Morlun possesses superhuman attributes, such as superhuman strength, speed, durability, stamina, agility, and reflexes. Spider-Man states that Morlun hits harder than any foe he had ever battled. When facing the Black Panther, Morlun survived vibranium-core nuclear-tipped shells fired at him and tore through an adamantium net, while in his fight with Spider-Man he survived being inside an exploding building with the only sign he had been present at the explosion being that his clothing and hair were incinerated, his hair returning to its usual length by the time the sun rose a few hours later. Morlun's physical speed, stamina, agility, and reflexes are sufficiently heightened to enable him to keep up with Spider-Man, as well as allowing him to climb several flights of stairs and cover several blocks in only slightly more time than it takes Spider-Man to reach the same destination by web-swinging.

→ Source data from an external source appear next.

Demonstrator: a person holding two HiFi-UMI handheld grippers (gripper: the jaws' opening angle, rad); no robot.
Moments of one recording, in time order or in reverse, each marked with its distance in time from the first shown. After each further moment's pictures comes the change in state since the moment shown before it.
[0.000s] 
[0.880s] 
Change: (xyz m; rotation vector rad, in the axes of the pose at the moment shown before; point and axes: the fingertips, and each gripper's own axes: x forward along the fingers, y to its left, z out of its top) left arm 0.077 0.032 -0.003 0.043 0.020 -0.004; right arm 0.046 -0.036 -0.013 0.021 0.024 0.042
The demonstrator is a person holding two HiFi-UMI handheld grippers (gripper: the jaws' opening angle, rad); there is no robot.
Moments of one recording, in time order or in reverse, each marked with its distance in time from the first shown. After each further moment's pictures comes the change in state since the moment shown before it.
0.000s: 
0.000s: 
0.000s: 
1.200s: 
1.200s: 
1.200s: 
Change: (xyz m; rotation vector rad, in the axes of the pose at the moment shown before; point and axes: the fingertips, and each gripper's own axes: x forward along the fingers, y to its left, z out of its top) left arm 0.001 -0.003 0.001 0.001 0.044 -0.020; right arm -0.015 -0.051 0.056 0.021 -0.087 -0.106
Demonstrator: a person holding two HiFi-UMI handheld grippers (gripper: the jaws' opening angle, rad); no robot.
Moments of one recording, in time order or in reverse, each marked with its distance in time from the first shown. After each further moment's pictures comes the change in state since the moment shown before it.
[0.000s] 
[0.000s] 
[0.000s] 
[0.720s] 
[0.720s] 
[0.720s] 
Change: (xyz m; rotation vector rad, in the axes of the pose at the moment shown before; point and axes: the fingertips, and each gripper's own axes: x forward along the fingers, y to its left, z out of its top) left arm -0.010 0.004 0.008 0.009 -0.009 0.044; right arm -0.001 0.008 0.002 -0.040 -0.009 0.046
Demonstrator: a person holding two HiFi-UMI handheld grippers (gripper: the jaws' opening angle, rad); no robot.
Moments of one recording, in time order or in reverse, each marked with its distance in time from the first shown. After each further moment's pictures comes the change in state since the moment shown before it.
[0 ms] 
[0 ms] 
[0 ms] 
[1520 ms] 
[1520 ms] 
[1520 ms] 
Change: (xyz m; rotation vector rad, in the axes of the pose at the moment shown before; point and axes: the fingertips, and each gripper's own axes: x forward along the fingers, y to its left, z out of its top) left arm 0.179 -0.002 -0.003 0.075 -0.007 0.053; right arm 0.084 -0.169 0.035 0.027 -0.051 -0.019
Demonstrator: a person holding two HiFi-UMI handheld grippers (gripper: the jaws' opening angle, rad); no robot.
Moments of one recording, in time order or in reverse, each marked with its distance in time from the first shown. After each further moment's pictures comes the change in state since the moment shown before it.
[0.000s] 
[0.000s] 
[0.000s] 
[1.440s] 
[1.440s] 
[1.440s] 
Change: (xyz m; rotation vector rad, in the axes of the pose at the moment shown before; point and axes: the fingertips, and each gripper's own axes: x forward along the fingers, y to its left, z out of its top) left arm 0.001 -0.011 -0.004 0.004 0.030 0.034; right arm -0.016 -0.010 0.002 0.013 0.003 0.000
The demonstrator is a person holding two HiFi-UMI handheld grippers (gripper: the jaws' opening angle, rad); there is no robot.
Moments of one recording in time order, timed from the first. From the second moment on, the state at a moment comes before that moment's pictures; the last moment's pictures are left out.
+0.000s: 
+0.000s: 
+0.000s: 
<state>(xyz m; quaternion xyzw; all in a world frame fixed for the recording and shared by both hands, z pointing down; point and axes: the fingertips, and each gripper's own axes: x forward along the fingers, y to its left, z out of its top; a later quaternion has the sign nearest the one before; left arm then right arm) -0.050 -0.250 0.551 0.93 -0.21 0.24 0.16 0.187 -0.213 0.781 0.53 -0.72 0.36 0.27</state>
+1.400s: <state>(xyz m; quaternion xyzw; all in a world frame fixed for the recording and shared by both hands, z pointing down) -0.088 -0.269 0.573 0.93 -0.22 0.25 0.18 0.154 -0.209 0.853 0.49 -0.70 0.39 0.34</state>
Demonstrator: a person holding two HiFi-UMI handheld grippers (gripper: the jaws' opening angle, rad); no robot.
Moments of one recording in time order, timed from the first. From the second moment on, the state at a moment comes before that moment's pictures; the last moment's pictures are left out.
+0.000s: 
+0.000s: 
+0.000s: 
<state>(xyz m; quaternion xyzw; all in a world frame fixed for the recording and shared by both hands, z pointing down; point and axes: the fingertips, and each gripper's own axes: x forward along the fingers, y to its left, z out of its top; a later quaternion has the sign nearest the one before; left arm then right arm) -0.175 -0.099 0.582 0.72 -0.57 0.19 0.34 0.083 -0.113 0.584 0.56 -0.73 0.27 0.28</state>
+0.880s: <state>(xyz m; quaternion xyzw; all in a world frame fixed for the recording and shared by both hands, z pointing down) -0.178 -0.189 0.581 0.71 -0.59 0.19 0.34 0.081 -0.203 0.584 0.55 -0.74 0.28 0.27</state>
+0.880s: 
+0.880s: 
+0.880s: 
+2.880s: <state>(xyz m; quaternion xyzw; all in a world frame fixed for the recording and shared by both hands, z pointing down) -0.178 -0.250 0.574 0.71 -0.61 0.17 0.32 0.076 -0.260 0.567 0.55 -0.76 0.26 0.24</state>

Morlun has existed for centuries, if not longer, and is a relentless and remorseless stalker. Once Morlun has physically touched somebody, that person is permanently "imprinted" in Morlun's senses, allowing him to track them down from anywhere on Earth.

==Reception==
===Accolades===
- In 2020, CBR.com ranked Morlun 9th in their "Marvel: 10 Famous Villains From The 2000s To Bring Back" list and included him in their "Spider-Man: The Best New Villains of the Century" list.
- In 2022, Screen Rant ranked Morlun 1st in their "10 Most Powerful Silk Villains In Marvel Comics" list and included him in their "15 Most Powerful Black Panther Villains" list.
- In 2022, CBR.com ranked Morlun 2nd in their "Spider-Man's 10 Coolest Villains" list and 4th in their "10 Most Violent Spider-Man Villains" list.

==Other versions==
- In the 5-issue limited series continuation of Spider-Man: The Animated Series titled Spider-Man '94, written by J. M. DeMatteis with art by Jim Towe, Morlun appears as the main antagonist. This version is the sole survivor and heir to the ancient kingdom of Lokka, who has wondered the Earth for millennia, and having adopted numerous identities, the latest being Ezekiel Sims. This version is also the creator of Kaine.

==In other media==
- Morlun appears as a boss in Spider-Man Unlimited, voiced by Travis Willingham.
- Morlun appears as a boss in Marvel: Avengers Alliance.